> **Problem to work on**
Copy every entry precisely.

Stored data
=-=-=

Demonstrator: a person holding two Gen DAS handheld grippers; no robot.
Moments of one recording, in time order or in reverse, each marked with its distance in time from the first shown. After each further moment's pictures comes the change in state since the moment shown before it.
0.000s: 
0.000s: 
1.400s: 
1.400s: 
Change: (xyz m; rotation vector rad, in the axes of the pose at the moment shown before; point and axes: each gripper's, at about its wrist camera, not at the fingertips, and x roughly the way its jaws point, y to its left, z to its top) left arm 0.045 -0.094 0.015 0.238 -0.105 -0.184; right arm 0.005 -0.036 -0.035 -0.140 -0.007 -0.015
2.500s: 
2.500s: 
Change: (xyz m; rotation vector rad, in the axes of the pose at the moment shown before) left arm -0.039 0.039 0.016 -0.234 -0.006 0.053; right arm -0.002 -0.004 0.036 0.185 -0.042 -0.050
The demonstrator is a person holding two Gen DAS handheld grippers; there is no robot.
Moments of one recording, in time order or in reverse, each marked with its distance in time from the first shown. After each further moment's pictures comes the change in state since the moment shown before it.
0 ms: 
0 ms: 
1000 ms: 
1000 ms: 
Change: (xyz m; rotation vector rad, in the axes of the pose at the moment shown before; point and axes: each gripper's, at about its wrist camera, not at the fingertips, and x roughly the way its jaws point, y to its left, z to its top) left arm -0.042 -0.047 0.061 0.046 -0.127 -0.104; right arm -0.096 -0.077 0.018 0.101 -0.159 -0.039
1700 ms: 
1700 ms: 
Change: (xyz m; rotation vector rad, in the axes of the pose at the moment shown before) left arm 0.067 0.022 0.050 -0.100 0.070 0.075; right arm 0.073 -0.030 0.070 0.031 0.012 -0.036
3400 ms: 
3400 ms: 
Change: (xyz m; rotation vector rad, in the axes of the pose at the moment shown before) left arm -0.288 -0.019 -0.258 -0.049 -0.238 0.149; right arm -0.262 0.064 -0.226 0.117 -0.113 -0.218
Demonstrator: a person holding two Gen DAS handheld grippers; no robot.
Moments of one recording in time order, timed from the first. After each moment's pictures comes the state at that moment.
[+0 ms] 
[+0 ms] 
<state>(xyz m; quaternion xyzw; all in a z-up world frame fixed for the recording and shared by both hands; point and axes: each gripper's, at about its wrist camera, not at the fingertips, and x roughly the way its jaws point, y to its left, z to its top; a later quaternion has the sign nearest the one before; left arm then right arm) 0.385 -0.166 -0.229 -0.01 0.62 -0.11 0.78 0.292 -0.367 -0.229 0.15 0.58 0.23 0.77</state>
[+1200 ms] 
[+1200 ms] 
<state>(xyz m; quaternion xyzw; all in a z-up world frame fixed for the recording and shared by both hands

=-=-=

> **Solution to this problem**
Demonstrator: a person holding two Gen DAS handheld grippers; no robot.
Moments of one recording, in time order or in reverse, each marked with its distance in time from the first shown. After each further moment's pictures comes the change in state since the moment shown before it.
0.000s: 
0.000s: 
1.400s: 
1.400s: 
Change: (xyz m; rotation vector rad, in the axes of the pose at the moment shown before; point and axes: each gripper's, at about its wrist camera, not at the fingertips, and x roughly the way its jaws point, y to its left, z to its top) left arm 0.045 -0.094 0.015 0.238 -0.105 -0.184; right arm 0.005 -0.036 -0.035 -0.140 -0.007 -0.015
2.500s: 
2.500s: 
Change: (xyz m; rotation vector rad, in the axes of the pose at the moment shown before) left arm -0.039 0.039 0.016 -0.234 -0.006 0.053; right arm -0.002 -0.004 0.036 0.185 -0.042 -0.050
The demonstrator is a person holding two Gen DAS handheld grippers; there is no robot.
Moments of one recording, in time order or in reverse, each marked with its distance in time from the first shown. After each further moment's pictures comes the change in state since the moment shown before it.
0 ms: 
0 ms: 
1000 ms: 
1000 ms: 
Change: (xyz m; rotation vector rad, in the axes of the pose at the moment shown before; point and axes: each gripper's, at about its wrist camera, not at the fingertips, and x roughly the way its jaws point, y to its left, z to its top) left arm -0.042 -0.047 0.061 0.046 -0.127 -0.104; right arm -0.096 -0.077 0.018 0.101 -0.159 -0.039
1700 ms: 
1700 ms: 
Change: (xyz m; rotation vector rad, in the axes of the pose at the moment shown before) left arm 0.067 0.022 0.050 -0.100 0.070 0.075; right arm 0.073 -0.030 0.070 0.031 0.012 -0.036
3400 ms: 
3400 ms: 
Change: (xyz m; rotation vector rad, in the axes of the pose at the moment shown before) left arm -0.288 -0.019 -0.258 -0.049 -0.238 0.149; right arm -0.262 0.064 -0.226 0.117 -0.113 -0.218
Demonstrator: a person holding two Gen DAS handheld grippers; no robot.
Moments of one recording in time order, timed from the first. After each moment's pictures comes the state at that moment.
[+0 ms] 
[+0 ms] 
<state>(xyz m; quaternion xyzw; all in a z-up world frame fixed for the recording and shared by both hands; point and axes: each gripper's, at about its wrist camera, not at the fingertips, and x roughly the way its jaws point, y to its left, z to its top; a later quaternion has the sign nearest the one before; left arm then right arm) 0.385 -0.166 -0.229 -0.01 0.62 -0.11 0.78 0.292 -0.367 -0.229 0.15 0.58 0.23 0.77</state>
[+1200 ms] 
[+1200 ms] 
<state>(xyz m; quaternion xyzw; all in a z-up world frame fixed for the recording and shared by both hands

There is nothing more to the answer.